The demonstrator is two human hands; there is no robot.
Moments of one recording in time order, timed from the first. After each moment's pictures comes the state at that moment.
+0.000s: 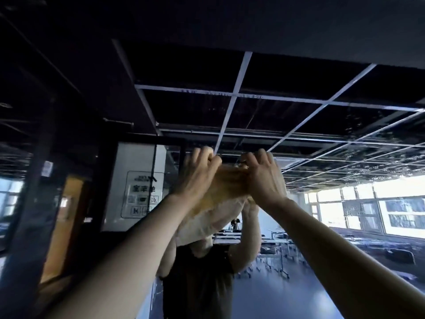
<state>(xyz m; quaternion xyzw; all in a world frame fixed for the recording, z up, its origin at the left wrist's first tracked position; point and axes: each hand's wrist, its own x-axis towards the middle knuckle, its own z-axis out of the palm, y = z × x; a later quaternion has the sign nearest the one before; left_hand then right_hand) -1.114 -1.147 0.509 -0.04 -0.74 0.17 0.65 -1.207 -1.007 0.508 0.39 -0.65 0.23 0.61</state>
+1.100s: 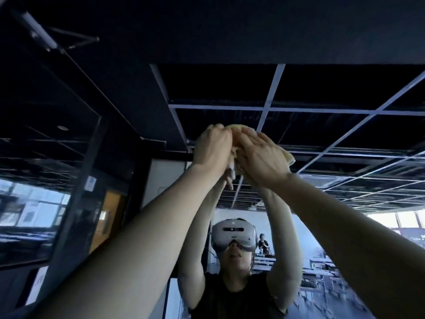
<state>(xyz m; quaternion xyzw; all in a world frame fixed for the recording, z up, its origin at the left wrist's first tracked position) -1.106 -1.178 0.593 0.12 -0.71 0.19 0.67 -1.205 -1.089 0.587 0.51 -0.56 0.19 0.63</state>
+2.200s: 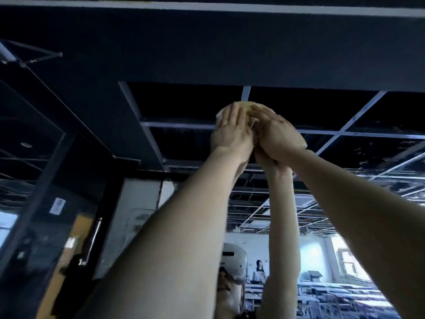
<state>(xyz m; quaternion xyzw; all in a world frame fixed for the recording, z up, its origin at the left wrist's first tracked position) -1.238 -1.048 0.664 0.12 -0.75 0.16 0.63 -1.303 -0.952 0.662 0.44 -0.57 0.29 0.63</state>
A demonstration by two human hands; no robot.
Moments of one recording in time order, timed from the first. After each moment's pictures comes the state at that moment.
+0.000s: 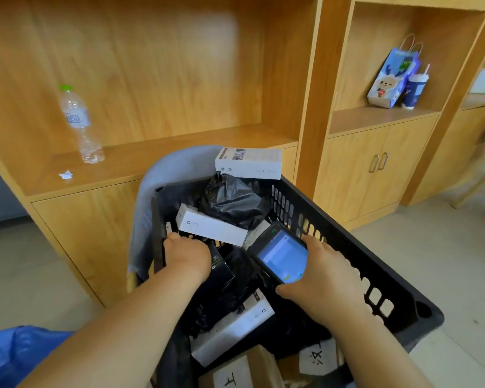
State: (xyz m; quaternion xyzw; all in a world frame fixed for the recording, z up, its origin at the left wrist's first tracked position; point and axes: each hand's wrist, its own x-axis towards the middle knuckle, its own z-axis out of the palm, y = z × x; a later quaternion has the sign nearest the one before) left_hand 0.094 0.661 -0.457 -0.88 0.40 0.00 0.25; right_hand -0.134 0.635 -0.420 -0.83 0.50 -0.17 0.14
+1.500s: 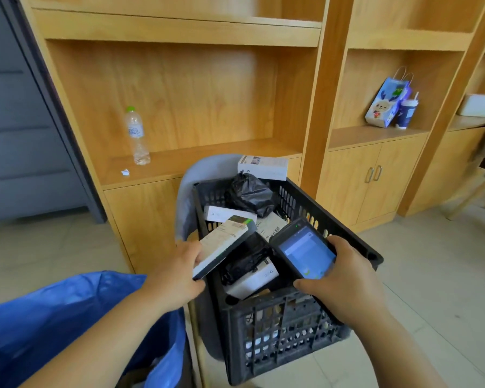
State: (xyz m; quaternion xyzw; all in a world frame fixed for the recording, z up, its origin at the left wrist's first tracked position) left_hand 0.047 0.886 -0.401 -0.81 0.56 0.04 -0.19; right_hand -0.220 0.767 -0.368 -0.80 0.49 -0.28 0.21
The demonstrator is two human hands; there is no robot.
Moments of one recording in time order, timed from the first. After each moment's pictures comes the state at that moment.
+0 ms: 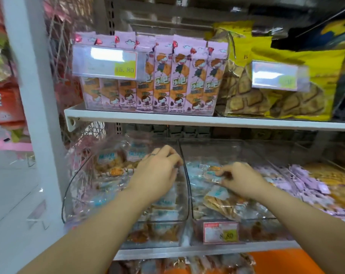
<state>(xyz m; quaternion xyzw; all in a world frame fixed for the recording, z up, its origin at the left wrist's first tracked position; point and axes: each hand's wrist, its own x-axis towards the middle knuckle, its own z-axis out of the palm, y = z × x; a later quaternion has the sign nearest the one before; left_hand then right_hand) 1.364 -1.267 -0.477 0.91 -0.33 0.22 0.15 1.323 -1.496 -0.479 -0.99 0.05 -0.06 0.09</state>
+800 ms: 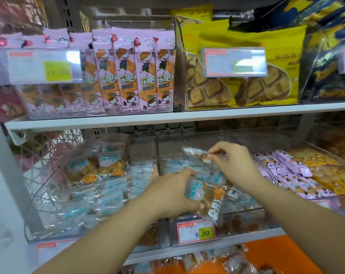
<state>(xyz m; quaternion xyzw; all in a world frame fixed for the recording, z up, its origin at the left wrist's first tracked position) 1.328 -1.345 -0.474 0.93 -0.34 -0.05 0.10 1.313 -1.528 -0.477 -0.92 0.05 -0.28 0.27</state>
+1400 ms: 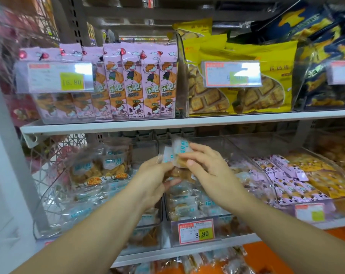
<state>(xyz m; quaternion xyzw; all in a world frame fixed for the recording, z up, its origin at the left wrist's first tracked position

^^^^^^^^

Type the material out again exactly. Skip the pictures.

The demonstrator is two human hands; there is no robot.
Moments of one recording in time order, timed from the first. After each moment's pictures comes the state at that moment.
+0.000s: 
<state>(xyz m; quaternion xyzw; all in a world frame fixed for the recording, z up, its origin at the left wrist's first tracked position; point and axes: each hand's wrist, its own x-axis towards the middle knuckle, its own z-axis out of the palm, y = z × x; a later quaternion has the sign nearest the one before; left_hand then right_hand) -1.114 -1.147 0.509 -0.04 -0.74 0.17 0.65 -1.207 -1.007 0.508 0.39 -0.65 0.23 0.61</state>
+1.100s: 
<state>(xyz m; quaternion xyzw; all in a world frame fixed for the recording, z up, its origin at the left wrist's first tracked position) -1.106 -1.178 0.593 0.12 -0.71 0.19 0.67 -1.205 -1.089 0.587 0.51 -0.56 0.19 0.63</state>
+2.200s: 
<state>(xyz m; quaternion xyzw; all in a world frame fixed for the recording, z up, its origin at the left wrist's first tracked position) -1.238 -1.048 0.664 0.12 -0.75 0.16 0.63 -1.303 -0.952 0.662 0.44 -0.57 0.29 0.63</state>
A demonstration by two human hands; no robot.
Moments of one recording in time order, timed from the first. After each moment's pictures comes the state at that moment.
+0.000s: 
State: (xyz m; quaternion xyzw; all in a world frame fixed for the recording, z up, its origin at the left wrist's first tracked position; point and axes: each hand's wrist, its own x-axis towards the middle knuckle, its own z-axis out of the palm, y = z × x; a later quaternion has the sign nearest the one before) left_hand 0.094 0.661 -0.457 -0.88 0.40 0.00 0.25; right_hand -0.134 0.635 -0.420 -0.83 0.50 -0.17 0.14
+1.500s: 
State: (xyz m; quaternion xyzw; all in a world frame fixed for the recording, z up, its origin at the left wrist's first tracked position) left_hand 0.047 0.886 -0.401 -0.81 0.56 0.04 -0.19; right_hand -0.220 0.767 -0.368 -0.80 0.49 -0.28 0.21
The demonstrator is two human hands; there is no robot.
Moments of one recording in time order, timed from the first. After each moment's pictures comes the state at that moment.
+0 ms: 
<state>(xyz m; quaternion xyzw; all in a world frame fixed for the recording, z up, its origin at the left wrist's first tracked position; point and axes: each hand's wrist, its own x-axis towards the middle knuckle, its own z-axis out of the palm, y = z × x; a later quaternion has the sign nearest the one before; left_hand then right_hand) 1.364 -1.267 -0.477 0.91 -0.33 0.22 0.15 1.323 -1.496 -0.479 -0.99 0.05 -0.06 0.09</state>
+800 ms: 
<state>(xyz m; quaternion xyzw; all in a world frame fixed for the recording, z up, its origin at the left wrist's first tracked position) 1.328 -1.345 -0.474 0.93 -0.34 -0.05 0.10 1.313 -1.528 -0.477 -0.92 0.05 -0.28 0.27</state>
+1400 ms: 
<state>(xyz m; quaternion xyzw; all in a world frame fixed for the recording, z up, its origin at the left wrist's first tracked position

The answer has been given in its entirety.